How to insert things like “now() -interval '2 minutes'” into PHP PDO query?

Question

I have a query like this: (on Postgresql 8.4, PHP-fpm 5.3.10 (fpm-fcgi))

select * from users where now() - interval \'2 minutes\' < seenlast ORDER BY seen         


        

Answer 1

... - INTERVAL :myminute MINUTES ...

without the quotes is the proper method. If it helps, think of the placeholders as the equivalent of use old-school variable-based query building methods

... - INTERVAL $myminute MINUTES

except the placeholders take care of the injection vulnerabilities that the variables don't.
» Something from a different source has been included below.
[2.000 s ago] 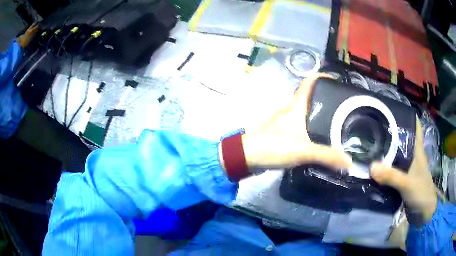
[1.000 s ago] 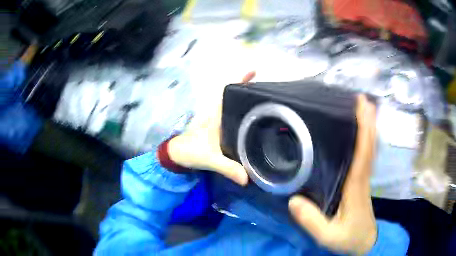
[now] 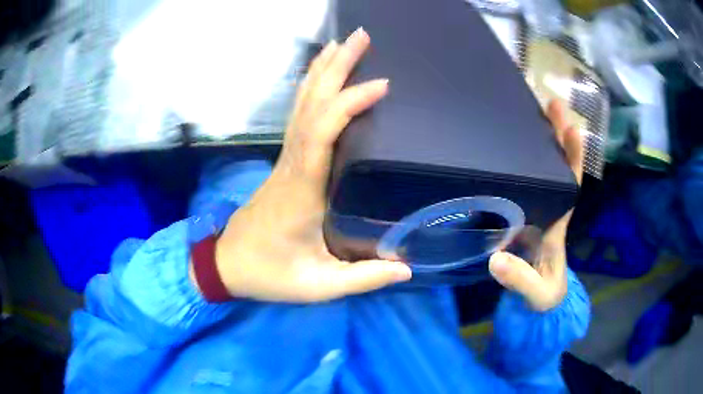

Just because you're using placeholders doesn't mean you can change SQL syntax, so

... - INTERVAL '2 minutes'
... - INTERVAL ':myminute minute'

are not valid SQL.

---

followup for mu:

mysql> select now() + interval '2 minute';
ERROR 1064 (42000): You have an error in your SQL syntax; check the manual that corresponds to your MySQL server version for the right syntax to use near '' at line 1
mysql> select now() + interval 2 minute;
+---------------------------+
| now() + interval 2 minute |
+---------------------------+
| 2013-01-22 13:38:24       |
+---------------------------+
1 row in set (0.02 sec)

Answer 2

I don't know much PDO or PHP but I think I know what's going wrong here.

When you say this:

interval '3 minutes'

You're really performing a cast operation that's the same as:

'3 minutes'::interval
cast('3 minutes' as interval)

So what you're doing is casting a TEXT value to an INTERVAL. That means that you need to produce something that looks like the string '3 minutes'. You could paste the string pieces together using string concatenation:

# Use cast to make the precedence cleaner.
$query = $db_conn->prepare("select * from users where now() - cast(:myminute || ' minutes' as interval) < seenlast ORDER BY seenlast"); 
$query->bindParm(":myminute", $mymin)

Or you should be able to do the string wrangling in PHP:

$query = $db_conn->prepare("select * from users where now() - interval :myminute < seenlast ORDER BY seenlast"); 
$query->bindParm(":myminute", $mymin . ' minutes')

Answer 3

I have been struggling with Phalcon and its inner Models PDO parser for hours with the same problem.

I found this solution:

public static function getTimedoutRequests($secsThreshold) {
    return self::find(
        array(
            // PDO is buggy here, can't use INTERVAL
            "DATE_PART('epoch', create_time) < DATE_PART('epoch', NOW()) - ?0",
            "bind" => array(
                $secsThreshold
            )
        )
    );
}

Answer 4

Intervals can be multiplied by numbers. So one approach to this is to prepare the statement saying interval '1 minute' * :myminutes instead, passing the "myminutes" parameter as a simple integer.